Potential Clinical Implications of TGF-β1 in IDD Treatment

The identification of TGF-β1 as a key regulator of bone tissue stability and IDD provides a potential target for therapeutic interventions.^{17, 53, 54} Our study suggests that promoting TGF-β1 expression or developing strategies to enhance TGF-β1 signaling may have therapeutic benefits in preventing or alleviating IDD. This could be achieved through the use of TGF-β1-based therapies or by targeting downstream signaling pathways regulated by TGF-β1. Further research is needed to explore the feasibility and efficacy of these approaches in a clinical setting.

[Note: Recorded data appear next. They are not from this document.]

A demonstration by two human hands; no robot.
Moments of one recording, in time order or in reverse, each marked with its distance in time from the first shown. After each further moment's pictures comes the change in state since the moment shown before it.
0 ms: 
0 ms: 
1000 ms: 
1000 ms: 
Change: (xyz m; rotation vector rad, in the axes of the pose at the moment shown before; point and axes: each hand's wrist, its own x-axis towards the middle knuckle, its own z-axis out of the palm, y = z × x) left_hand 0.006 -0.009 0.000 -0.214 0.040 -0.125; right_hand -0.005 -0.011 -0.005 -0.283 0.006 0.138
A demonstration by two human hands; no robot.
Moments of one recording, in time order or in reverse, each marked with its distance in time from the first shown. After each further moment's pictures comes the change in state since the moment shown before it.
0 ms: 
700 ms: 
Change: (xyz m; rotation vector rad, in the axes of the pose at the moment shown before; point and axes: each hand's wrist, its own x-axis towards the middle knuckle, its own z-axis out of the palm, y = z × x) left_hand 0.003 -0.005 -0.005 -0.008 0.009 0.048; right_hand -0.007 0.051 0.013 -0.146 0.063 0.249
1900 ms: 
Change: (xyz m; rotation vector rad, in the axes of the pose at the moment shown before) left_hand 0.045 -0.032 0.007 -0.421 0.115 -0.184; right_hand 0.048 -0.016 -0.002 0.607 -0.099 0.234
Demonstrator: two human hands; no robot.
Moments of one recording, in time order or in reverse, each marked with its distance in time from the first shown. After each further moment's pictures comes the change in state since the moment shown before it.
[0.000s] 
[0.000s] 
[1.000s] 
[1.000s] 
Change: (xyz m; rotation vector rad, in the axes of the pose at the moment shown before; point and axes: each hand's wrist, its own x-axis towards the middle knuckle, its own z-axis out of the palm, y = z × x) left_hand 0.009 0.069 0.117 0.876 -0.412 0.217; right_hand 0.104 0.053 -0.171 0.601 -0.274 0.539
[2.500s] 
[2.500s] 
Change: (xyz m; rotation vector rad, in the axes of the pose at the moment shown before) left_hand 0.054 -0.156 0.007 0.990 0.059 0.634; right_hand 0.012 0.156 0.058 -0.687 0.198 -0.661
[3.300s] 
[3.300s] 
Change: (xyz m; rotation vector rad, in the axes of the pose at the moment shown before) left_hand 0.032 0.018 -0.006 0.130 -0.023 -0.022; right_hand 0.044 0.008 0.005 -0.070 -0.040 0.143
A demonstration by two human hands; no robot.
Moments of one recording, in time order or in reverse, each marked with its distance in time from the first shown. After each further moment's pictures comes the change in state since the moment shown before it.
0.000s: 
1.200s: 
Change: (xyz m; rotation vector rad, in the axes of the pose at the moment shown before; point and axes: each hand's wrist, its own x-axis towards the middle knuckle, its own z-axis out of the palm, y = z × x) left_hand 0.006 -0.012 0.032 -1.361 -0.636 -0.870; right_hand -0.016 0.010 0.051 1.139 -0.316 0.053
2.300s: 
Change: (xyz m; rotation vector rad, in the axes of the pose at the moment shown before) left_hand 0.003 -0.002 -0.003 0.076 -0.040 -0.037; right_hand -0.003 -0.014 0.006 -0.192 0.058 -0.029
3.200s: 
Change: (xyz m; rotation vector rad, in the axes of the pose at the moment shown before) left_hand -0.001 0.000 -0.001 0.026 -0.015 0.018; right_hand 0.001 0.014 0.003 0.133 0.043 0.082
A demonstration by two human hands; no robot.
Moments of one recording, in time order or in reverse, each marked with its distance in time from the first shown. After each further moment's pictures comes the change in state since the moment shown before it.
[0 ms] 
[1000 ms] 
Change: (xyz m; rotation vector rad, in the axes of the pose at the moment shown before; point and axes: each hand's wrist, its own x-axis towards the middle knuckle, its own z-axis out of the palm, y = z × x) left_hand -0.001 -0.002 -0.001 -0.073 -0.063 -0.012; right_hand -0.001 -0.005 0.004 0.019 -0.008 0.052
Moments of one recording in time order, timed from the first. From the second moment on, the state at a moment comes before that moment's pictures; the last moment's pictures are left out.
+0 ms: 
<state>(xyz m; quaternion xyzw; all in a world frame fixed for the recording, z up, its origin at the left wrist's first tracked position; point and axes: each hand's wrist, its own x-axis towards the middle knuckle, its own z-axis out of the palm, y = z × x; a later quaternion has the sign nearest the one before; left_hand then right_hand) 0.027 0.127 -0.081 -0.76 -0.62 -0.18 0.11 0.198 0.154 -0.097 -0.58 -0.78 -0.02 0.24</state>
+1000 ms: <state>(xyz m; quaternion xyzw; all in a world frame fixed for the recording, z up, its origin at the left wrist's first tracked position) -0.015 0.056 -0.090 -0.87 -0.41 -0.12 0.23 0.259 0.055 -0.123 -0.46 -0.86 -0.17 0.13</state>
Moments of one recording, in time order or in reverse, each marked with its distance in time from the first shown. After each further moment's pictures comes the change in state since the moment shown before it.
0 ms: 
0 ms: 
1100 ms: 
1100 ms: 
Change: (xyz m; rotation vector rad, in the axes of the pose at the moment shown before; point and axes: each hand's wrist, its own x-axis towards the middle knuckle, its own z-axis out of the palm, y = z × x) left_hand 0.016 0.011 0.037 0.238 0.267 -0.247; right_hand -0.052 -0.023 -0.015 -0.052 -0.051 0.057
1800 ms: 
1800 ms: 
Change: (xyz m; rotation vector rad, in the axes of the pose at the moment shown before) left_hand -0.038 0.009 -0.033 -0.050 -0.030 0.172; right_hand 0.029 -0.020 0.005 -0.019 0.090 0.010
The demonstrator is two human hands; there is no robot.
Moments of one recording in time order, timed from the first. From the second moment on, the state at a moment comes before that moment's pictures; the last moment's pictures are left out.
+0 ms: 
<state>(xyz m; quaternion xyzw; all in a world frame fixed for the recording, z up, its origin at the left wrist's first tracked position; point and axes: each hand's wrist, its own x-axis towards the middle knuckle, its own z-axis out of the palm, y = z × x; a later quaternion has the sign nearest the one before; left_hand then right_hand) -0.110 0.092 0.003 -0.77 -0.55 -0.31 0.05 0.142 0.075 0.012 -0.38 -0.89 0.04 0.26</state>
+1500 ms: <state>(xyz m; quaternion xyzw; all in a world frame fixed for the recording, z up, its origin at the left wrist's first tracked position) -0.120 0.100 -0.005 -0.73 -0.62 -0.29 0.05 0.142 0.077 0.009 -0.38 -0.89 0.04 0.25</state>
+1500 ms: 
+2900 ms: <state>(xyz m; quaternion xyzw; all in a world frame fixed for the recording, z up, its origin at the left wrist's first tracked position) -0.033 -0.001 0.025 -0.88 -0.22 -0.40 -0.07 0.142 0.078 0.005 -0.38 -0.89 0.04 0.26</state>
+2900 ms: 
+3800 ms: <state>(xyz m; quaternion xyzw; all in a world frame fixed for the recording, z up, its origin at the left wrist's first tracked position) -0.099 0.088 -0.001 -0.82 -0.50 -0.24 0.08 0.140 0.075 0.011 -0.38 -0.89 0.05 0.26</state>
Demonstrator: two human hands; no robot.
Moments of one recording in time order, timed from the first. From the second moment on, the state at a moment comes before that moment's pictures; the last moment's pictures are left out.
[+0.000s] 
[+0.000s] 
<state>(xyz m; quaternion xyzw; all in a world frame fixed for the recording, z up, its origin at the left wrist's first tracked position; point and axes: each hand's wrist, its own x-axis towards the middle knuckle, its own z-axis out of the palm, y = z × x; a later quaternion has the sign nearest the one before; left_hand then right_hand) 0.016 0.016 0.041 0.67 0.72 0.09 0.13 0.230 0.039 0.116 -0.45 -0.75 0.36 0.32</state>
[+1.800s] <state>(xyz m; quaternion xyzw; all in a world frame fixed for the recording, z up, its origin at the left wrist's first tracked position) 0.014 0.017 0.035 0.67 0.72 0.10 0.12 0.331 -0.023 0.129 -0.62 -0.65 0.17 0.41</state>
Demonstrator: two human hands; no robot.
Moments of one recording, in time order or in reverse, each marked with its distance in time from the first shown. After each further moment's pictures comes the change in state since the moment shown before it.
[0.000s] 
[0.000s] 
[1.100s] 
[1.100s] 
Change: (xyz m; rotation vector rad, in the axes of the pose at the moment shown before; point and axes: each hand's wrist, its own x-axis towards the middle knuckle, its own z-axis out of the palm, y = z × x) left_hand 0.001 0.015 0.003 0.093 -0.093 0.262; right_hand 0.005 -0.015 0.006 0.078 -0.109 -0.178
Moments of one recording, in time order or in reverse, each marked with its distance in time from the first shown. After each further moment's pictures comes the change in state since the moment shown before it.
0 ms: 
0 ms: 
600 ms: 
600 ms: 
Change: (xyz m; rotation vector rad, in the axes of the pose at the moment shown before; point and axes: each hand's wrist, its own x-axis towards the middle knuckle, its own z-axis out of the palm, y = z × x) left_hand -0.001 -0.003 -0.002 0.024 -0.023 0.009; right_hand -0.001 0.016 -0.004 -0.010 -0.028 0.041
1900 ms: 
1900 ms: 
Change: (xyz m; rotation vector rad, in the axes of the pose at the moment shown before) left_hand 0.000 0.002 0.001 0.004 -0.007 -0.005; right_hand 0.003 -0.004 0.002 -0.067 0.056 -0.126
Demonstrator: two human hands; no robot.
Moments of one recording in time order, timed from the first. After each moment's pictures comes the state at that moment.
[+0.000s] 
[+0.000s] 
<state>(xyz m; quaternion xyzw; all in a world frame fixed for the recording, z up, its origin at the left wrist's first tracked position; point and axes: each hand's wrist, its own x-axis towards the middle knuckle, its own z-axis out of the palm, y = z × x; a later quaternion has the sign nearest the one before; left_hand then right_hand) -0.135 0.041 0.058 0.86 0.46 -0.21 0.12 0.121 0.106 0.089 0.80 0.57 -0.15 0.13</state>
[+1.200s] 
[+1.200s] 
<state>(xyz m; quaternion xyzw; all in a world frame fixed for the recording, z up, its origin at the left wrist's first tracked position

Limitations and Future Directions

Although our study provides valuable insights into the molecular mechanisms of TGF-β1 in IDD, there are certain limitations that should be acknowledged. First, the study was conducted in a mouse model, and the translation of these findings to humans requires further investigation. Second, the specific mechanisms underlying the regulation of osteoclast differentiation and CEP vascularization by TGF-β1 need to be further elucidated. Future studies could employ advanced techniques such as single-cell sequencing and gene knockout models to gain a deeper understanding of the involved cellular processes. Additionally, the therapeutic potential of targeting TGF-β1 should be evaluated in preclinical and clinical trials to assess its efficacy and safety.